Source material:
================================

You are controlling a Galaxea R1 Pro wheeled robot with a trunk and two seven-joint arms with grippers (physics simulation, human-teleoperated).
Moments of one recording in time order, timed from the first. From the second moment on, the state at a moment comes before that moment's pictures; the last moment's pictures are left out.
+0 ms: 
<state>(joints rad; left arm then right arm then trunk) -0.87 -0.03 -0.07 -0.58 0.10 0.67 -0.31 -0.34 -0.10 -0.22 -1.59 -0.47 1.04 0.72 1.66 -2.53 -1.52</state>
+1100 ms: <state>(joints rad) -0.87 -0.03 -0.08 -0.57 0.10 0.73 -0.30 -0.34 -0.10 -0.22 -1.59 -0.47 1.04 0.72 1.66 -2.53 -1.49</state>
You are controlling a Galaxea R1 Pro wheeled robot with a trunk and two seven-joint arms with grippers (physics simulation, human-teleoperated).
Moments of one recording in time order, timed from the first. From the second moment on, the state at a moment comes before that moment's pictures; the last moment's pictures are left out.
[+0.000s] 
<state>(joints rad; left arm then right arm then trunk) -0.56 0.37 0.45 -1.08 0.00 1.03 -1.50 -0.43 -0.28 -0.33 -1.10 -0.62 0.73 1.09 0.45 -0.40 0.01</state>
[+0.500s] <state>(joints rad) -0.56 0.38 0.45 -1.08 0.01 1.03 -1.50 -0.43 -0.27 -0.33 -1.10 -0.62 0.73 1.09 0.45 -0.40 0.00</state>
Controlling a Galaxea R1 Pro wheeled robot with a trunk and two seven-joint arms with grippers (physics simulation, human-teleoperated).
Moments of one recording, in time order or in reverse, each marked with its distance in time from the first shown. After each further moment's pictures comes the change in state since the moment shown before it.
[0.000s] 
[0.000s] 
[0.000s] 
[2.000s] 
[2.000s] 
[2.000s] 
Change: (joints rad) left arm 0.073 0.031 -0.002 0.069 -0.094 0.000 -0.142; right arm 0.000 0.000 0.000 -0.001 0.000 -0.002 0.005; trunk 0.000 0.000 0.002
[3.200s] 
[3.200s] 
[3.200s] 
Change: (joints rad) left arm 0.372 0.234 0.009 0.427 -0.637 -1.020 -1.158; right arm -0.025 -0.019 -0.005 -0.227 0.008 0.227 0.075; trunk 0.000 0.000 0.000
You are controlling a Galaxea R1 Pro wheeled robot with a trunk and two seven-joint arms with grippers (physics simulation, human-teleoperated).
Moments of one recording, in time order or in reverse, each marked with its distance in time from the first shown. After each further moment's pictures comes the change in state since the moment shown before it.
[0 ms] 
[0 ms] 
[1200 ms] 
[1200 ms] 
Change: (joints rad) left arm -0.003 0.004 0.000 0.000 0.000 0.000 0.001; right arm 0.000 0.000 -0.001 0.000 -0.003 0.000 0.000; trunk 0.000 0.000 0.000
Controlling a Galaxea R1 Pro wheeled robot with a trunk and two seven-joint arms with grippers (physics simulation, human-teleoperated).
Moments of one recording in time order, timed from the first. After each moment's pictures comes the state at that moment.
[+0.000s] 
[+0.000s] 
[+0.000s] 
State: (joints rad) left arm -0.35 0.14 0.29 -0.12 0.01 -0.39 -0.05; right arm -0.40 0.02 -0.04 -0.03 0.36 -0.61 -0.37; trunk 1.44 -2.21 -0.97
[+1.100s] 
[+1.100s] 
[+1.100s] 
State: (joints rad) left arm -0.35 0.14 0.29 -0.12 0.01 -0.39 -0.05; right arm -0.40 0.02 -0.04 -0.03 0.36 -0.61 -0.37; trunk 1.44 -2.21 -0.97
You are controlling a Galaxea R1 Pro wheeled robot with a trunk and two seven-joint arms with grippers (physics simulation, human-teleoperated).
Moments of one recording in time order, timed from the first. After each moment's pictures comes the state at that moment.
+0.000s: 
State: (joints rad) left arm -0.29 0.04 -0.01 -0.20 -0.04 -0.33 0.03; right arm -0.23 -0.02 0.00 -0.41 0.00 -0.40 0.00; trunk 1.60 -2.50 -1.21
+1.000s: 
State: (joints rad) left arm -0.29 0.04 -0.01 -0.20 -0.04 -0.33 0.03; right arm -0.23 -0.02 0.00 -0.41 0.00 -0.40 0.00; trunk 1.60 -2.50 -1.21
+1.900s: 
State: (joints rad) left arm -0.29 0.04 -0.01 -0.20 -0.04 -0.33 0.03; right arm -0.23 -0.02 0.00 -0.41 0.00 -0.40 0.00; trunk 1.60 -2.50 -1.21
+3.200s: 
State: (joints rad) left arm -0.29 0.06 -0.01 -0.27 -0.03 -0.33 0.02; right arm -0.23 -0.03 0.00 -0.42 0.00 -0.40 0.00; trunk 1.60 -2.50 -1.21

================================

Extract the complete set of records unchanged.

Response to this task:
You are controlling a Galaxea R1 Pro wheeled robot with a trunk and two seven-joint arms with grippers (physics simulation, human-teleoperated).
Moments of one recording in time order, timed from the first. From the second moment on, the state at a moment comes before that moment's pictures; the last moment's pictures are left out.
+0 ms: 
<state>(joints rad; left arm then right arm then trunk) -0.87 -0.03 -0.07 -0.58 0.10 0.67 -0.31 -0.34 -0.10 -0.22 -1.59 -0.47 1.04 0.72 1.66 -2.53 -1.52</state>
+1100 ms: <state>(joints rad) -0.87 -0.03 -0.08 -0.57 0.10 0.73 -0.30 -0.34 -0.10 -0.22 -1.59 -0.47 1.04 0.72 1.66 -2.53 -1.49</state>
You are controlling a Galaxea R1 Pro wheeled robot with a trunk and two seven-joint arms with grippers (physics simulation, human-teleoperated).
Moments of one recording in time order, timed from the first. From the second moment on, the state at a moment comes before that moment's pictures; the last moment's pictures are left out.
[+0.000s] 
<state>(joints rad; left arm then right arm then trunk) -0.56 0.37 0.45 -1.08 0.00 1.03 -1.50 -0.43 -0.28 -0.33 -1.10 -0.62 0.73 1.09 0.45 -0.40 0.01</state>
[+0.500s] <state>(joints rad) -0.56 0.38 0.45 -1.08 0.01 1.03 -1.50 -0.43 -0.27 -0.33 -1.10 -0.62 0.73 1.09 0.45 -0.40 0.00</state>
Controlling a Galaxea R1 Pro wheeled robot with a trunk and two seven-joint arms with grippers (physics simulation, human-teleoperated).
Moments of one recording, in time order or in reverse, each marked with its distance in time from the first shown. After each further moment's pictures comes the change in state since the moment shown before it.
[0.000s] 
[0.000s] 
[0.000s] 
[2.000s] 
[2.000s] 
[2.000s] 
Change: (joints rad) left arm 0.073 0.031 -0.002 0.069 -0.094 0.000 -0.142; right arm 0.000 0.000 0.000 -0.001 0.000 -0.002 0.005; trunk 0.000 0.000 0.002
[3.200s] 
[3.200s] 
[3.200s] 
Change: (joints rad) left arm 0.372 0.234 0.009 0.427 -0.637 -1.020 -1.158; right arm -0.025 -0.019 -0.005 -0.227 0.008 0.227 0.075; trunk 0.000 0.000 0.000
You are controlling a Galaxea R1 Pro wheeled robot with a trunk and two seven-joint arms with grippers (physics simulation, human-teleoperated).
Moments of one recording, in time order or in reverse, each marked with its distance in time from the first shown. After each further moment's pictures comes the change in state since the moment shown before it.
[0 ms] 
[0 ms] 
[1200 ms] 
[1200 ms] 
Change: (joints rad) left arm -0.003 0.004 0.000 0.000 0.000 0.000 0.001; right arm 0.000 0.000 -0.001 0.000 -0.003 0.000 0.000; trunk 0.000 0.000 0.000
Controlling a Galaxea R1 Pro wheeled robot with a trunk and two seven-joint arms with grippers (physics simulation, human-teleoperated).
Moments of one recording in time order, timed from the first. After each moment's pictures comes the state at that moment.
[+0.000s] 
[+0.000s] 
[+0.000s] 
State: (joints rad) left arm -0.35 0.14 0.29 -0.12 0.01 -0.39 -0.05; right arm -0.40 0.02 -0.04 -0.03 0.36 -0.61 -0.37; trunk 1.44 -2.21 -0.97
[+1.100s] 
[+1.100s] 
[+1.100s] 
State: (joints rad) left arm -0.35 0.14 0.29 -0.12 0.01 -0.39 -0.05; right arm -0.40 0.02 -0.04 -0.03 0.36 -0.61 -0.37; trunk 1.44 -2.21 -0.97
You are controlling a Galaxea R1 Pro wheeled robot with a trunk and two seven-joint arms with grippers (physics simulation, human-teleoperated).
Moments of one recording in time order, timed from the first. After each moment's pictures comes the state at that moment.
+0.000s: 
State: (joints rad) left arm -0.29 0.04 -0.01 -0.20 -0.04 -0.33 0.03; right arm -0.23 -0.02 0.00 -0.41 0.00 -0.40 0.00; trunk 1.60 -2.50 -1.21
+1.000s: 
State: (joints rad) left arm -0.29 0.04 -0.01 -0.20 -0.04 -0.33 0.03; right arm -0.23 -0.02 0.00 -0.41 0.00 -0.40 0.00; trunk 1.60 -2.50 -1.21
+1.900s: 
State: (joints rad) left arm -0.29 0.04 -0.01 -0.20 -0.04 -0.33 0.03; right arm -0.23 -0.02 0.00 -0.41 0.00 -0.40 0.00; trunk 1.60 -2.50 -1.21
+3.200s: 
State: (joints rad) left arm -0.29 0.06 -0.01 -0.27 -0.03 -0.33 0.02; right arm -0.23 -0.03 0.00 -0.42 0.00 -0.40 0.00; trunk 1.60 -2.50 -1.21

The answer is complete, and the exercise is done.